いや、まあ、堀北の言っていることは分かる。実際、サバイバル知識について使えそうな、ポイントの使い道・陣地設営・水の知識なんかは平田に話してしまったし、火に関しては俺よりも遥かに凄い池君がいる、残った食料に関しては櫛田に食えるものについて話した以上、俺が必要ないと考えるのもそんなにおかしくはない。
でも、俺は櫛田が知らない場所、というか無人島全域の植生を知ってるからやっぱり食料班が天職だと思うよ。説明できない、ってか、説明したくないけど。
しかし困ったな。困り過ぎて、なんとなく井の頭の方を見てしまった。すると、井の頭の近くにいた櫛田が頷きながらこっちに来た。いや、お前じゃない。
「赤石君、私からもお願い。きっと赤石君がいれば、堀北さんたちの力になれるよ」
おい、馬鹿やめろ。というか、何でだよ。お前、実は堀北好きだろ。なんで堀北の協力してるんだよ。お前、これ断れないじゃん。断ったら角が立つじゃん。何で俺がCクラスに行く事になってるんだよ。
クソ仕方ねぇ。こうなれば、邪神が降臨した瞬間、「この二人です、この二人が聖典である『月長石』を愚弄しています!」と告発しよう。そしていかに自分が『月長石』を愛読しているかを語り、邪神を鎮めてみせよう。えーっと内容は……全然読んでないけど、まあ、適当に話を合わせておけば大丈夫だろう。
「……櫛田さんが、そこまで言うのでしたら。堀北さん、よろしくお願いします」
俺がそう言うと、堀北は若干目を細めた。うむ。なんだろう。やっぱり、いつもより優しく見える。口調は変わらないけど、いつもより怖くない。なんでだろう?やっぱり自然が好きなのかな。ああ、いや、堀北は結構プライド高いし、リーダーになれて嬉しいのかな?
全然喋らない綾小路と一緒に堀北の後ろを付いていくと、本陣から少し離れたところで堀北が呟いた。
「櫛田さんに言われるとすぐ頷く……まるで犬ね」
そういう発言は櫛田にも失礼だぞ。櫛田は普通に良い人っぽい所があるから、人を犬扱いしたりしないぞ。あと、櫛田はそういう風に他人に勘違いされること自体に少し嫌な思いをするタイプのように見えるから、思っても口に出さないほうがいいぞ。

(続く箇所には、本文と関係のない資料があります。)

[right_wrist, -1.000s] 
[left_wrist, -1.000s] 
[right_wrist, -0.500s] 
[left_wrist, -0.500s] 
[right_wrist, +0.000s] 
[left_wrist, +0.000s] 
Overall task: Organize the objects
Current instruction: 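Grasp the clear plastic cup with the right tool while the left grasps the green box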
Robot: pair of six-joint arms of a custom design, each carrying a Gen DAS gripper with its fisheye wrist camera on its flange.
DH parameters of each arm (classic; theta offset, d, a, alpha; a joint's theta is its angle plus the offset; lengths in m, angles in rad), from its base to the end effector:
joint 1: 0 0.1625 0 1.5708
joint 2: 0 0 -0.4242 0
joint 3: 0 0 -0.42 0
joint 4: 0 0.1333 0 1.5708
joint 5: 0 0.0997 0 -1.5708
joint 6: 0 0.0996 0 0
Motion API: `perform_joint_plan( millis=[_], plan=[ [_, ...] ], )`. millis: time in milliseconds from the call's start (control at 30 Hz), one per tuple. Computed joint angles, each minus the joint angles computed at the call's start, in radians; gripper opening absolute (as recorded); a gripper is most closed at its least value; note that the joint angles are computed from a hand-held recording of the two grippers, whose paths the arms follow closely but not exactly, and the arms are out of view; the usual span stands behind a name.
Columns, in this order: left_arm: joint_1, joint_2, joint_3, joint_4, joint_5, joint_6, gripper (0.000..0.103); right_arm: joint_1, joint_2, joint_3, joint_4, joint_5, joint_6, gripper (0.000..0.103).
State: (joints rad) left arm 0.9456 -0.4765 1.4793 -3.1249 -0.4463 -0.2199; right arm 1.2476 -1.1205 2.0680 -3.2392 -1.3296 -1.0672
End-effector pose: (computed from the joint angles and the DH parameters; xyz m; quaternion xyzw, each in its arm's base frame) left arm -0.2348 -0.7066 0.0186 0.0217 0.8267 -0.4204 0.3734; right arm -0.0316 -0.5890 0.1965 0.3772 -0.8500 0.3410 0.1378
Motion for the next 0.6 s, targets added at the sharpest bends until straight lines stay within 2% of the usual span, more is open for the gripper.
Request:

まあ、口に出してくれたほうが分かりやすいから指摘はしないけど。それに、櫛田とも結構距離があったし、聞こえてないと思うから大丈夫か。
なお、この時、隣にいた綾小路が僅かに笑い声を漏らしていた。コイツの笑いのツボは分からん。
***
そうして、俺はついに、邪神が眠る地――Cクラス本陣がある浜辺に辿り着くのであった。